Each line in the entries below that holds the string "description" is to be listed.

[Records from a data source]
:::::
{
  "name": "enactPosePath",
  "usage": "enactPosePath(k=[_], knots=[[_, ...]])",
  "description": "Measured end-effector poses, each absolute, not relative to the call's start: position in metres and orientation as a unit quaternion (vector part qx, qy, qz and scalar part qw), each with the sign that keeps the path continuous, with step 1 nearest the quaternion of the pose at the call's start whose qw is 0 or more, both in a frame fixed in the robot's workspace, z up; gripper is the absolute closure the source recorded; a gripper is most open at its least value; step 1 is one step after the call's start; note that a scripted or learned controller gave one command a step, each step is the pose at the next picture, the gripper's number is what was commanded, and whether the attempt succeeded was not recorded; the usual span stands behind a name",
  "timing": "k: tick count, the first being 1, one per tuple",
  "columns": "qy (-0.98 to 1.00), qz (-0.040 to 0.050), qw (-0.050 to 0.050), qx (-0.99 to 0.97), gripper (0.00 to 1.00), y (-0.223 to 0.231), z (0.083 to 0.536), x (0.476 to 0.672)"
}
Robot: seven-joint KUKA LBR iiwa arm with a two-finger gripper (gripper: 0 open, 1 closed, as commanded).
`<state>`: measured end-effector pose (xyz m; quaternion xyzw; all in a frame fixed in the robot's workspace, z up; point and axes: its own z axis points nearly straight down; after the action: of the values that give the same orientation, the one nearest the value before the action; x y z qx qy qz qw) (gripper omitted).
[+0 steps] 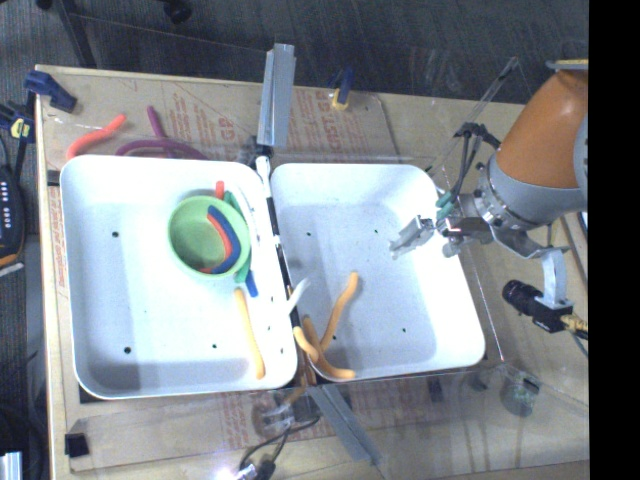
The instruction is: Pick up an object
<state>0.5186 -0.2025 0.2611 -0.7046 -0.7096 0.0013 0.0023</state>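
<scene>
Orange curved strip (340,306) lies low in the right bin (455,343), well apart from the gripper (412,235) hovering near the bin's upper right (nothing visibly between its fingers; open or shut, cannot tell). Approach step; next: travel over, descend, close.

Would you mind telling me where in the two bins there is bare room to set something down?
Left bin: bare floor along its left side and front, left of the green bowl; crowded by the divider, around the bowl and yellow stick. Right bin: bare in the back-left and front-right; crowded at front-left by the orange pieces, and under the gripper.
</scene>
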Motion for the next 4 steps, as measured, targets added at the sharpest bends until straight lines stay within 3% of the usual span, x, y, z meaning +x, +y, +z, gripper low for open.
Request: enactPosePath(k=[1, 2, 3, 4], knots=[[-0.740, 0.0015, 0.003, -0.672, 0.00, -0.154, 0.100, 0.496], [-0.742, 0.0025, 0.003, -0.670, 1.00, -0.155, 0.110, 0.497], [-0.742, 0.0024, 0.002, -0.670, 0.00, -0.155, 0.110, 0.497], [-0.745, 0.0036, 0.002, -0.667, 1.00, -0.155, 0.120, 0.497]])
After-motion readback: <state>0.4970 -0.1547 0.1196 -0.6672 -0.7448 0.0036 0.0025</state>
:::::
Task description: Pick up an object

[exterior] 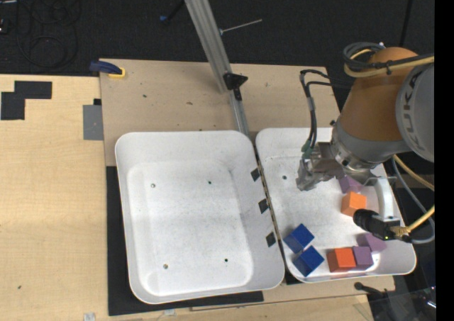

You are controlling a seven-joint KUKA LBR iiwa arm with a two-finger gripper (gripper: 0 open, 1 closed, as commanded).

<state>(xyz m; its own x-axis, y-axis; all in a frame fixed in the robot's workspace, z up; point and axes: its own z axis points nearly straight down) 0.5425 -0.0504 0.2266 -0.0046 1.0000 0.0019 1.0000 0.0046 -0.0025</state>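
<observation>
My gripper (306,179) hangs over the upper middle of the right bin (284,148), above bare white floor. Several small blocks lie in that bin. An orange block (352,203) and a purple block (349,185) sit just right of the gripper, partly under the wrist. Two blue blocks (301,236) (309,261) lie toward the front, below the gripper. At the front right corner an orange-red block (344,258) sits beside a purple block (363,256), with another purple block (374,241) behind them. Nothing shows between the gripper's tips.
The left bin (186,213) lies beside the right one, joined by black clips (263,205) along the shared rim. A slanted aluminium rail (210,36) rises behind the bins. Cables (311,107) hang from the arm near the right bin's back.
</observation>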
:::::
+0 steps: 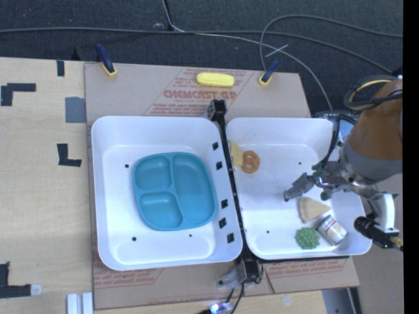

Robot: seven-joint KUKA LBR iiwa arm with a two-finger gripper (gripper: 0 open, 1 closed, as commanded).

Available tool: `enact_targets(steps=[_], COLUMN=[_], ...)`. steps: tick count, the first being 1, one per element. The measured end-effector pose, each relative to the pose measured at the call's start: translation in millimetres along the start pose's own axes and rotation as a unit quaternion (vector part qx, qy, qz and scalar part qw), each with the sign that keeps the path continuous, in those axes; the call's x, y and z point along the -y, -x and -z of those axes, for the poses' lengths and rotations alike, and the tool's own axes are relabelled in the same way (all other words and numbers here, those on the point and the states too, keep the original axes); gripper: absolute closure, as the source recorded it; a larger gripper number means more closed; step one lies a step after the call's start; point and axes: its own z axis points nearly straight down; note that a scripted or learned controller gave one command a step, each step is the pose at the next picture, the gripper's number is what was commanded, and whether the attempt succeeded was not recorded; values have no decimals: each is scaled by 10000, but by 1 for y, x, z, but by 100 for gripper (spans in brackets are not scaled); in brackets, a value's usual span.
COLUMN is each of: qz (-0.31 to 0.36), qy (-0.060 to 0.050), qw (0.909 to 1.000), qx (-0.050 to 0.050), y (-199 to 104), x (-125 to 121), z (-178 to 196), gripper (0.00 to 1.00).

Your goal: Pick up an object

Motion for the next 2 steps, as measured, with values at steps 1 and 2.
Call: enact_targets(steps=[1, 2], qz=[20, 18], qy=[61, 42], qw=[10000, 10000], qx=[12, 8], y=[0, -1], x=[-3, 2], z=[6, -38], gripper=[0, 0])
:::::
- Task result -
  "description": "Measured end-effector poses, each absolute, not relative to the call's start: position in metres and orientation as a unit quaternion (vector part qx, qy, qz and scalar part qw), each with the sign that keeps the path continuous, with step 1 nearest the quaternion of the pose at the call's start whose qw is 0 or more, both in a frame fixed in the robot's workspace, z up; gripper is the absolute closure the source recorded; a gripper is most open at its least value; step 1 is one step after the call's start; note that a scripted or learned controller gave one command a step, each step is the pose at the next picture, the gripper's number is what was commanded, and whether the attempt succeeded was not recorded; the usual span stands behind a name",
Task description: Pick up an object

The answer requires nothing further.